T.J. said that once the lineage began to lengthen in number of years, the Korkow line breeding also became stronger.

“Bad Onion and Onion Ring are part of that full Korkow breeding and they have a lot of fire, kick and longevity and have an attitude,” he said. The horses each weigh about 1,300 pounds, and their height, estimated from the low end of the mane to the hooves, is about 6 feet.

While many of the younger horses remain home in South Dakota over the winter (T.J. estimated their total at about 400 now), he puts some of his elite bucking horses on the truck and heads to the Gulf Coast states of Texas, Louisiana, Mississippi and Florida for the winter circuit.

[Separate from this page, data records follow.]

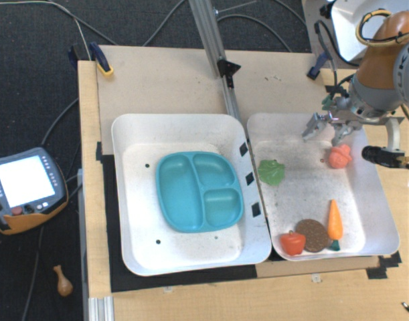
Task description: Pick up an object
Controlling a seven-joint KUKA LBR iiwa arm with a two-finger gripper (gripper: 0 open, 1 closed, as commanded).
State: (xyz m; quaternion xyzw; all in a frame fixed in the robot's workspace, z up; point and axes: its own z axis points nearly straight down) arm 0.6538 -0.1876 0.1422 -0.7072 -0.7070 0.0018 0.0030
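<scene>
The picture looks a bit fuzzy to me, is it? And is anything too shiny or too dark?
In the camera view, everything is slightly soft, with no crisp edges; the tool and the pink toy beside it look blurriest. The light is even, with only faint shadows under the blue plate. The white robot cover at top right is glary, and so is the tablet screen at left.

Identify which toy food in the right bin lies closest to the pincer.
The pink piece, just below the pincer. The green one sits farther left; the carrot, brown and red pieces lie at the bin's near edge.
</scene>
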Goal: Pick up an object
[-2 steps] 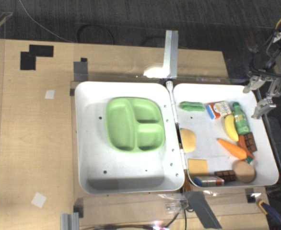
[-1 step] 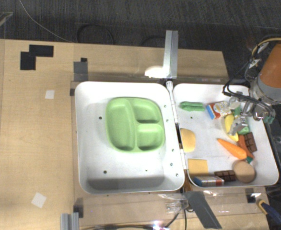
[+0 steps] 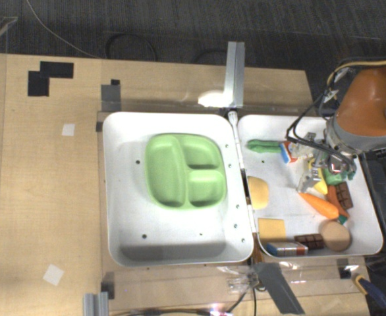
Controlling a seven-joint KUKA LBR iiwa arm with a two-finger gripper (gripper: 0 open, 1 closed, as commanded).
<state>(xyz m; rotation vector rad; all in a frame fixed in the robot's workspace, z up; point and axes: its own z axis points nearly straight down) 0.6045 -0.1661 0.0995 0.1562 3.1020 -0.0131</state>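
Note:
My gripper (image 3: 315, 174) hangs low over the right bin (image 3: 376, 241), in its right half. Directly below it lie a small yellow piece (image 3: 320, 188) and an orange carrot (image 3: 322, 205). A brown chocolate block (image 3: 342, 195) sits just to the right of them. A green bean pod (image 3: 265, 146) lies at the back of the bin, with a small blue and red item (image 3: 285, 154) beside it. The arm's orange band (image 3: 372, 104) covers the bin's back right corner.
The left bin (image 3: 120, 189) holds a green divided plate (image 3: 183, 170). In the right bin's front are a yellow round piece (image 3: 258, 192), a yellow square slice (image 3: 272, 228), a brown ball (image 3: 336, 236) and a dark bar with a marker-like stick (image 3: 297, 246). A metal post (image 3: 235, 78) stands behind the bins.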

At the Rodeo Houston in March, Bad Onion was ridden to a winning qualifying score of 91 points by Zeke Thurston while Onion Ring was chosen for the Final Four where Casey Field, a four-time world champion, scored a 92 and won a $50,000 payout for one of the richest awards in rodeo history for a single ride.

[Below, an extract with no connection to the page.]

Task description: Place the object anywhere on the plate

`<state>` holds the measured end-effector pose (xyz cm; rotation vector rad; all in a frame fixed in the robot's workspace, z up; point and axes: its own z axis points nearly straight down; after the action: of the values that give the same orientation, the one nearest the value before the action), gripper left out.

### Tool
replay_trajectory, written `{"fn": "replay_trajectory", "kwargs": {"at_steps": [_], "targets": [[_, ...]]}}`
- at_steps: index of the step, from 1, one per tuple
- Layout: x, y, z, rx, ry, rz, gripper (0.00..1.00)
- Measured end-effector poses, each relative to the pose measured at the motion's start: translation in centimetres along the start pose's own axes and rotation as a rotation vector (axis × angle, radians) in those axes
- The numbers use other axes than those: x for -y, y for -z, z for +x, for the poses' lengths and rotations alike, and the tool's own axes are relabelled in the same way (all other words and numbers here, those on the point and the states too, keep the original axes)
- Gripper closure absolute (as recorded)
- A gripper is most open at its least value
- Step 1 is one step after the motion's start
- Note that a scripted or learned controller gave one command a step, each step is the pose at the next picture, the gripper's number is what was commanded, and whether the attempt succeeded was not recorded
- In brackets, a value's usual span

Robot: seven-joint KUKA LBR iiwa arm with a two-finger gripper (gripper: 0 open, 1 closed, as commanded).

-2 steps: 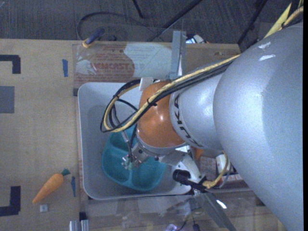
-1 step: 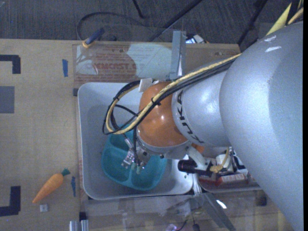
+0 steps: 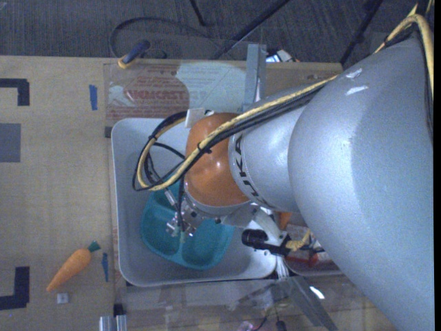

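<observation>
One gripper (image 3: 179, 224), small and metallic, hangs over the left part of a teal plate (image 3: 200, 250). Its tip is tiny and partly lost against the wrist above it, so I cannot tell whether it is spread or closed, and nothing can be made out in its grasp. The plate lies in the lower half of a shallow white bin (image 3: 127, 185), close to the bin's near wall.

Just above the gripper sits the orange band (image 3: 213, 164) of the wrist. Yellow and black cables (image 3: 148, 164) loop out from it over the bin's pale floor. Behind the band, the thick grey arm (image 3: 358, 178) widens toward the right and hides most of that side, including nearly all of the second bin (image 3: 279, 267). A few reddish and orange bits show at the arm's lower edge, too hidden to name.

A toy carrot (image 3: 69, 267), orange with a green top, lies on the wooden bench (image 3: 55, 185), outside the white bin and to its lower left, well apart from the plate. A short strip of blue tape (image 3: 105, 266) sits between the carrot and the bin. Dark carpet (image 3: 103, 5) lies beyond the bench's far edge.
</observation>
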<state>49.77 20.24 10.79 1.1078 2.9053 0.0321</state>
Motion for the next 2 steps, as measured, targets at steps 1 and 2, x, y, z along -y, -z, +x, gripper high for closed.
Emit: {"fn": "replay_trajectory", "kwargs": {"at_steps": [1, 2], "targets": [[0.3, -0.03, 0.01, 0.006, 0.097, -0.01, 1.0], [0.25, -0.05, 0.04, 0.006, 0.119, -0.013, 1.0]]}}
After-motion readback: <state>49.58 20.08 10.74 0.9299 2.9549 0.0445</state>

Onion Ring had one of his best rides of the winter season at The American in Dallas, where Ty Breuer rode him to 86.5 points and a tie for first and also had a first at the Lufkin, Texas, Angelina Benefit Rodeo, where Bill Tutor scored an 89.

One way of analyzing the quality of the horses is how the scores are tabulated. There are two judges in the arena, and each provides a score for both the rider and horse, those totals combined. During the 2018 season, Onion Ring had an average score of 43.58 on 18 rides.

What qualities does a bucking horse have that separates the great ones from the average ones?

“I think most people would think they’re wild and crazy and you can’t handle them,” T.J. said, “but most of our really great ones are manageable and it starts out with our training them when they are just babies.

“There is a lot of repetition in what we do with them every day — they’re fed the same way every day with buckets of grain by the same people, so the horses know what to expect.”

As part of the early training, T.J. said, the young colts are sorted, then sent down the alley to get ready for the chute, and the process is repeated time after time.

“At about age 4, we do what we call 'dummy' rider bucking,” T.J. said. “We put a 10-pound box on them and the box has a flank rope. We use a remote control where we can release the flank rope and the box will fall off. We film the rides so we can see exactly how a horse is performing and we get an idea if they’re any good.”

Producing rodeo stock is an obvious expensive venture, with T.J. noting that most bucking horses don’t appear at a pro rodeo until they are about 4 to 6 years old.

“You might get 15 to 40 good ones out of all those over a period of that four to six years,” T.J. said. “You can have a brother and a sister, or two brothers or two sisters, and they are not always the same. We usually start a horse in bareback as the rider is more free to spur the horse in the ride. A saddle bronc needs more time and you just have to assess their style.”

T.J. said a horse that moves from being a bareback to a saddle bronc is one that is usually up in the air, drops their head and flips their rump up high and TKOs the rider.

“If they’re a bit too out of control as a bareback, we’ll switch them over to saddle,” T.J. said.